First, Clinton makes it abundantly clear that she is targeting the ultra wealthy and the upper echelon of the financial world. So unless you're a hedge fund manager yourself, you can sleep easy. Reforms would most likely seek to close loopholes in the current tax structure that only sophisticated hedge funds and private equity firms take advantage of, like the treatment of carried interest in these complicated corporate structures.

Second, the structure of the capital gains tax is one of the most powerful tools the government has to encourage the populous to save and invest. If you buy and hold your investments, you don't pay a dime in taxes until you sell. And then, if you hold the investment for at least one year, the tax you pay on any gains is just 20%, well below the ordinary income rates discussed above.

And to be clear, encouraging American's to save and invest is a priority for politicians on both sides of the aisle.

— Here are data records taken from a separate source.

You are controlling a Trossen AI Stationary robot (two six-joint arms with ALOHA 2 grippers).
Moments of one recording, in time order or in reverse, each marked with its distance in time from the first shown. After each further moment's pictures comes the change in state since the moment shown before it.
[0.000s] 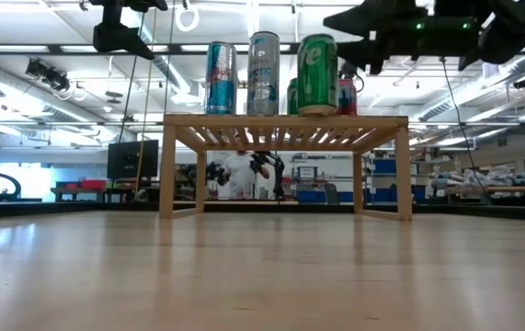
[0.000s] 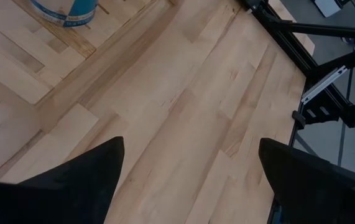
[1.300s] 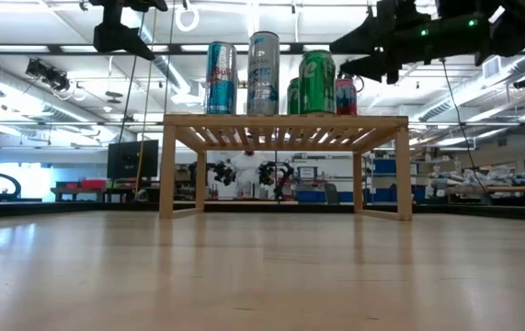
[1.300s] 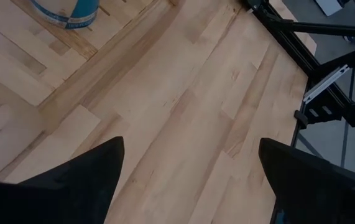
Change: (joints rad) left arm 0.000 0.000 0.000 -0.001 -0.005 0.010; right arm 0.005 -0.099 0.000 -0.238 0.180 0.007
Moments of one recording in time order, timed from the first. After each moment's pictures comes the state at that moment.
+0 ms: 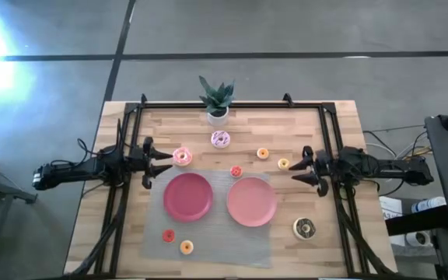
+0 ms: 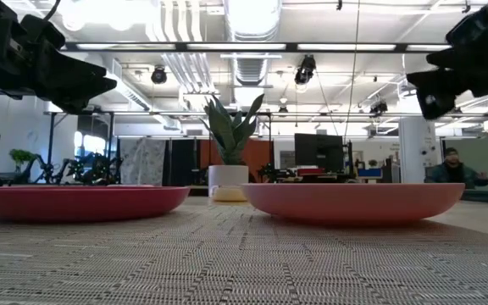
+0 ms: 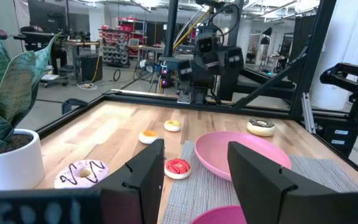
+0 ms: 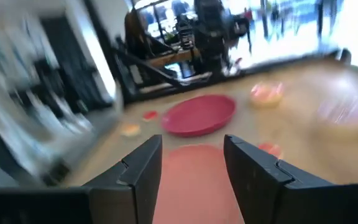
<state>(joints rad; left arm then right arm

So while capital gains are a very important issue for everyday investors like you and me, the reality is that these reforms are targeting the biggest players with the most advantages. Your capital gains will most likely stay out of the cross hairs.

There is still a long campaign ahead for Clinton and all the other 2016 hopefuls, and even after the votes are counted there will certainly be many tough political fights to enact any significant tax reform.

But for hedge funds today, it seems safe to assume that Hillary Clinton's early posturing in the race has probably gotten their attention.